- Born: May 6, 1942
- Died: April 6, 2021 (aged 78) Manila, Philippines

= Nestor Torre Jr. =

Filipino writer (1942–2021)

Nestor Urbina Torre Jr. (May 6, 1942 – April 6, 2021) was a Filipino writer, editor, film and television director, scriptwriter, theater actor, and media critic.

==Early life and education==
Nestor Torre Jr. was born on May 6, 1942 to Capt. Nestor Torre and Isabelita Urbina with the former being a harbor pilot based in Cagayan de Oro. Torre attended Xavier University in Cagayan de Oro for his elementary, high school and collegiate studies. He also studied in the United States, attending the Northwestern University in Illinois where he obtained a master's degree in journalism, radio, and television.

==Career==
Following his studies in the United States, Torre taught broadcast media at the University of the Philippines. He also became involved in the performing arts becoming a director, scriptwriter and actor for theater acts.

He started his career as director after he was asked by Pete Roa to direct the 1960s talk show Two for the Road which aired in ABS-CBN. Roa was the partner of Boots Anson-Roa who was Torre's mentor as a broadcast media student. The show was hosted by Elvira Manahan and Joey Lardizabal. Following Lardizabal's death, Torre became a co-host of the show he directed. The 1971 film Crush Ko si Sir which starred Hilda Koronel was directed and written by Torre. Torre went on to write screenplays for other films, among which were Khayam and I (1974) and Ang Isinilang Ko Ba'y Kasalanan? (1977).

As a writer, Torre worked as a columnist for Mr. & Ms. magazine from the late 1970s to the 1980s. He also worked as an editor for the publication. On December 27, 1983, Torre was made head of the new 36-member Film Academy Classification Board (FACB) of the Film Academy of the Philippines (FAP), differentiating itself from the Board of Review for Motion Pictures and Television by simply classifying films submitted for review without engaging in censorship. For the Philippine Daily Inquirer, he wrote the long-running "Viewfinder" column and was the editor for its "Saturday Special".

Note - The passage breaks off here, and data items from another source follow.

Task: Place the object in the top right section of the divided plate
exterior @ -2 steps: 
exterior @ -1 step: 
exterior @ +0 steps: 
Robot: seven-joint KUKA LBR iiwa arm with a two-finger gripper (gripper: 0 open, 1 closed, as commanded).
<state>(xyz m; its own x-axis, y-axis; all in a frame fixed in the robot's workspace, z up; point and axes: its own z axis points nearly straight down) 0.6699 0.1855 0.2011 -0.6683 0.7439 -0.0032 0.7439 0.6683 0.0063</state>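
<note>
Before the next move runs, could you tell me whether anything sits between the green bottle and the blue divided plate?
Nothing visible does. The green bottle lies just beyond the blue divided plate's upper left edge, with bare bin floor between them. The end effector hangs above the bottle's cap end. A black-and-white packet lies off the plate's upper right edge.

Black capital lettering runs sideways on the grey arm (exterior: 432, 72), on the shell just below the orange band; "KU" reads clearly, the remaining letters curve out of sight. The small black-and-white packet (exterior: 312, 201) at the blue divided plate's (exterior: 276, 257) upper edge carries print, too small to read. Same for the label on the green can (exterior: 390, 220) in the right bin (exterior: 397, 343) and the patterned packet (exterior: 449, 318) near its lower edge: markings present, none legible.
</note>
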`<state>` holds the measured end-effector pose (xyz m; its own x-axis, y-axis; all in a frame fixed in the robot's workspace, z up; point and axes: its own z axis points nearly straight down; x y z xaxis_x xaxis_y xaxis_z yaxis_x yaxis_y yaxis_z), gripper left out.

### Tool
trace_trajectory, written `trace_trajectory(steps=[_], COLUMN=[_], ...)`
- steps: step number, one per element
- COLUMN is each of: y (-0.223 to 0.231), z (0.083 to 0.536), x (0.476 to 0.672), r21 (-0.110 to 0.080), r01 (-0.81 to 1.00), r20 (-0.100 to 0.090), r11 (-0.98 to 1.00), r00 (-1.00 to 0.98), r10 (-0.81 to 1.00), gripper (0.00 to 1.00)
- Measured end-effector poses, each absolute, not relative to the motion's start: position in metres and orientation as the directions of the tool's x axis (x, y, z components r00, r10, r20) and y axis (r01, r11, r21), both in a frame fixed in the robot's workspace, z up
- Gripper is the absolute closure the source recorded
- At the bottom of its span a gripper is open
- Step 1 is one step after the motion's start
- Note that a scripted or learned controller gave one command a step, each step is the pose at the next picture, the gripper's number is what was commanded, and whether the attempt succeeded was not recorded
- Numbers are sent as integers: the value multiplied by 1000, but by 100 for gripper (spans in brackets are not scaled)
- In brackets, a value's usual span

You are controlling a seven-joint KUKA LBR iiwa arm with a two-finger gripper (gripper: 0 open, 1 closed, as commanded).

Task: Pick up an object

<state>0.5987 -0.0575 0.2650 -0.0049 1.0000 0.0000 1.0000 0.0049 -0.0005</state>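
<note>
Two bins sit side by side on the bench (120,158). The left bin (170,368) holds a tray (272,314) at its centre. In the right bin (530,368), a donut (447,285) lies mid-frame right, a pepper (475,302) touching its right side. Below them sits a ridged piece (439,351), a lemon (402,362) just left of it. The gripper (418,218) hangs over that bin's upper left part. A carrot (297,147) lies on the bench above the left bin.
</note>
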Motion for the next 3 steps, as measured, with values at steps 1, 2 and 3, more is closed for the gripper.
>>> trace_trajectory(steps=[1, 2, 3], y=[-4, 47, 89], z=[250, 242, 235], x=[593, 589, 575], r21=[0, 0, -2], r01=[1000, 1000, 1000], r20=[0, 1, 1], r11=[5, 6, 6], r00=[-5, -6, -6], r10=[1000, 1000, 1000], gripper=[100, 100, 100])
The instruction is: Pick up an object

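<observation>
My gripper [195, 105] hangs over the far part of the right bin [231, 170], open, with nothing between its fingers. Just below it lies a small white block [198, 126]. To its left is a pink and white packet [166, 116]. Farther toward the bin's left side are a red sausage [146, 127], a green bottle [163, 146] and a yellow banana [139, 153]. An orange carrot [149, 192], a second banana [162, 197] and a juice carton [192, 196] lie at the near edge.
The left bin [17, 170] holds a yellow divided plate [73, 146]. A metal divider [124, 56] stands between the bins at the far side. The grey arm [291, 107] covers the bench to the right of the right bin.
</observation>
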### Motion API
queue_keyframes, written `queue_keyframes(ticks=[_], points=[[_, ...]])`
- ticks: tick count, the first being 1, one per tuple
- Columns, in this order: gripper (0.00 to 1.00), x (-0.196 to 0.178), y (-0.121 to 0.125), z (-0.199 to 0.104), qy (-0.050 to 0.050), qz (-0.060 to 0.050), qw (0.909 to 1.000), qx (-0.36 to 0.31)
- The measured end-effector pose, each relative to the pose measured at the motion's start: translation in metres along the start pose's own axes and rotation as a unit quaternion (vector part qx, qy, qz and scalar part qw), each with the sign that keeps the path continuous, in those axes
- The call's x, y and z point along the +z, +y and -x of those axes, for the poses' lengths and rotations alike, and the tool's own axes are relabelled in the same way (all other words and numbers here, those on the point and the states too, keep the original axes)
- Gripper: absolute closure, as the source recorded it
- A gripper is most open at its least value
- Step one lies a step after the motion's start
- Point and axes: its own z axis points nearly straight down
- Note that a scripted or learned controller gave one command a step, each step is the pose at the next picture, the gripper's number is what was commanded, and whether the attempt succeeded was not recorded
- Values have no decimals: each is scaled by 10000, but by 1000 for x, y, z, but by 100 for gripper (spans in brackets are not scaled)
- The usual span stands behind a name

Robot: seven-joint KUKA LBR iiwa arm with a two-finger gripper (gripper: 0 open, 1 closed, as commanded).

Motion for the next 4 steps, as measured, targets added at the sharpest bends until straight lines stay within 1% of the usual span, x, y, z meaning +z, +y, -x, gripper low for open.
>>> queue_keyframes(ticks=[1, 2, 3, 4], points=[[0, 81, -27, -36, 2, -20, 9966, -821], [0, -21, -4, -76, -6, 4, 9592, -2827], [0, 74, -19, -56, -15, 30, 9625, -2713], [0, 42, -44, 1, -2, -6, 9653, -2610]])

Torre also worked with Filipino composer Ryan Cayabyab. He did work for Cayabyab's first biographical musical Katy (1998) and directed Magsimula Ka where Gines Tan provided the music and Cayabyab lent music-direction. Torre also wrote Cayabyab's musical Magnificat.

He was also a film and television critic, with his critiques at one point being posted at bulletin boards in the offices of ABS-CBN for the actors and production staff to take note of.

==Death==
Amidst the COVID-19 pandemic, Torre died on April 6, 2021, at age 78 while confined at the Santa Ana Hospital in Manila. The cause of his death was due to complications from COVID-19. Torre also had a bout with a stroke three years prior to his death.